3.5 Repeat contents in Primulina and Petrocodon plastome
Despite the generally low repeat contents in plastid genomes (Palmer, 1991), a moderate amount of SSRs and few dispersed repeats were identified in Primulina and Petrocodon plastomes. The SSRs in chloroplast have been employed as useful genetic
markers in population genetic studies owing to its high mutation rate and the features of uniparental inheritance and haploid genome (Powell et al., 1995).

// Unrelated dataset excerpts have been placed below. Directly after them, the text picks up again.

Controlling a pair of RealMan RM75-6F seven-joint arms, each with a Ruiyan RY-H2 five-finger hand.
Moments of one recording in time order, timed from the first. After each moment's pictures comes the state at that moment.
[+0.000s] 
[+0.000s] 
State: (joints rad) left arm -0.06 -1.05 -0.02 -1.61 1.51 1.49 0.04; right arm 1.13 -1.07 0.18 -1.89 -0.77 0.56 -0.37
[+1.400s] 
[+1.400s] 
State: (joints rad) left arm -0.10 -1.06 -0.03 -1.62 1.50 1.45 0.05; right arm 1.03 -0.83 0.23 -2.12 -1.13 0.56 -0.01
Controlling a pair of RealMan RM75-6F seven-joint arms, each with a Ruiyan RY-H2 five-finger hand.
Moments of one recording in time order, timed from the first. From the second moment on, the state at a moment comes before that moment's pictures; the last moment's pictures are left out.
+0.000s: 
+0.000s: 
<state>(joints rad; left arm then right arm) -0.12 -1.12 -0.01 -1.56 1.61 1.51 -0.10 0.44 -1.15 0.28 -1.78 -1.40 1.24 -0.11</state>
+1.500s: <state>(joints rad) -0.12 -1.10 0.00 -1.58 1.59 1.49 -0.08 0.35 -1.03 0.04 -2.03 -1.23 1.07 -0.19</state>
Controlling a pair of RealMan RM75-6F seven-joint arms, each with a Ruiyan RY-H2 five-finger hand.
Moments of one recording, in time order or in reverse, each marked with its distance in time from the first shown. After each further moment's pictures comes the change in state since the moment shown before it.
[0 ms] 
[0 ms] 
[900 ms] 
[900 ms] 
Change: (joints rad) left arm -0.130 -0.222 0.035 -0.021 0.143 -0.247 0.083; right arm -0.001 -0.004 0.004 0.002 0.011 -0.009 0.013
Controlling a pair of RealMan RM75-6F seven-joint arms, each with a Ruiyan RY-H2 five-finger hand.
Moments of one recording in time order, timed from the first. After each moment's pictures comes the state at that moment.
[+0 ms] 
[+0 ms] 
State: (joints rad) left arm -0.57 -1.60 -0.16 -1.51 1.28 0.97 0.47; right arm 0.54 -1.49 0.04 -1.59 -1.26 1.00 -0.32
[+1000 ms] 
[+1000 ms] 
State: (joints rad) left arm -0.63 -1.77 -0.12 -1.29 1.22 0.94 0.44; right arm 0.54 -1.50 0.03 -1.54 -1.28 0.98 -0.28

There are only 22 different dispersed repeats identified from the ten plastomes with over half of the repeats were presented in multiple or all of the plastomes (Table 5). The shared sequence contents of the disperse repeats have shown that the repeats in Primulina and Petrocodon are quite conserved in both sequence contents and locations
of repeats in the genomes. Most of the dispersed repeats were in the length of 30 - 45 bp, and none of them was longer than 60 bp. Palindromic repeat is the most abundant type among the three different repeat classes (forward, reverse, palindromic; Table 5).
The number of SSRs in each plastomes ranged from 28 to 44 (Fig. 9). Most of the SSRs are mononucleotide A/T repeats with very few C/G types (Fig. 8) indicating that the cp SSRs are also strongly AT-biased. Over half of the SSRs are located in intergenic spacers (Fi.g 10 A). Most of the SSRs distribute in LSC regarding to the long length of LSC (Fig. 10 B). By contrast, IRs contain very few SSRs comparing to SSC which is shorter than IRs but sometimes contains more SSRs than IRs in my results (Fig. 10 B).